§ **About this task**: Repeat every record exactly as written.

[Extracted data entries]
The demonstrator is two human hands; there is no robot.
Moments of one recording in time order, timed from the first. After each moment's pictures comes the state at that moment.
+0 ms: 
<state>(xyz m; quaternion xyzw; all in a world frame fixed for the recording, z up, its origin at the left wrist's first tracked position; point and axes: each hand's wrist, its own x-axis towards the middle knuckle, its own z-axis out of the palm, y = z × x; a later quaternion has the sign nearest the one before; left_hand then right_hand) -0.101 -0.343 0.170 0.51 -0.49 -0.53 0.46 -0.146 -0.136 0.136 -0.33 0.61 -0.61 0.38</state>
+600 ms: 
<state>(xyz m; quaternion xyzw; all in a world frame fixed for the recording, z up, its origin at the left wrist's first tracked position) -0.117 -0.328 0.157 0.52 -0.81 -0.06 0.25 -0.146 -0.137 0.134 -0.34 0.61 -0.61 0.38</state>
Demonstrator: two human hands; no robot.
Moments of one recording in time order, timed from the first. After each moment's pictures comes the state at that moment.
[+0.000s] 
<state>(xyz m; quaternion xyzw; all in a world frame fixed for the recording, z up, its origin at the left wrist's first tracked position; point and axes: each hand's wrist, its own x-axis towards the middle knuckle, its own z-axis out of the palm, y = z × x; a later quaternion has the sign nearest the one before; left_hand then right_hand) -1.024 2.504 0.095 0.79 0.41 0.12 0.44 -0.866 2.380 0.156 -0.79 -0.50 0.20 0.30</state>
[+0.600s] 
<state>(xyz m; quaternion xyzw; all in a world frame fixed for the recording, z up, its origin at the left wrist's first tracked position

§ **Result for this exercise**:
The demonstrator is two human hands; there is no robot.
Moments of one recording in time order, timed from the first. After each moment's pictures comes the state at that moment.
+0 ms: 
<state>(xyz m; quaternion xyzw; all in a world frame fixed for the recording, z up, its origin at the left wrist's first tracked position; point and axes: each hand's wrist, its own x-axis towards the middle knuckle, its own z-axis out of the palm, y = z × x; a later quaternion has the sign nearest the one before; left_hand then right_hand) -0.101 -0.343 0.170 0.51 -0.49 -0.53 0.46 -0.146 -0.136 0.136 -0.33 0.61 -0.61 0.38</state>
+600 ms: 
<state>(xyz m; quaternion xyzw; all in a world frame fixed for the recording, z up, its origin at the left wrist's first tracked position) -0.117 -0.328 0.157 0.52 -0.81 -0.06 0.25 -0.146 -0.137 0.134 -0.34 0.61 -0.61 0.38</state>
Demonstrator: two human hands; no robot.
Moments of one recording in time order, timed from the first. After each moment's pictures comes the state at that moment.
[+0.000s] 
<state>(xyz m; quaternion xyzw; all in a world frame fixed for the recording, z up, its origin at the left wrist's first tracked position; point and axes: each hand's wrist, its own x-axis towards the middle knuckle, its own z-axis out of the palm, y = z × x; a later quaternion has the sign nearest the one before; left_hand then right_hand) -1.024 2.504 0.095 0.79 0.41 0.12 0.44 -0.866 2.380 0.156 -0.79 -0.50 0.20 0.30</state>
[+0.600s] 
<state>(xyz m; quaternion xyzw; all in a world frame fixed for the recording, z up, its origin at the left wrist's first tracked position

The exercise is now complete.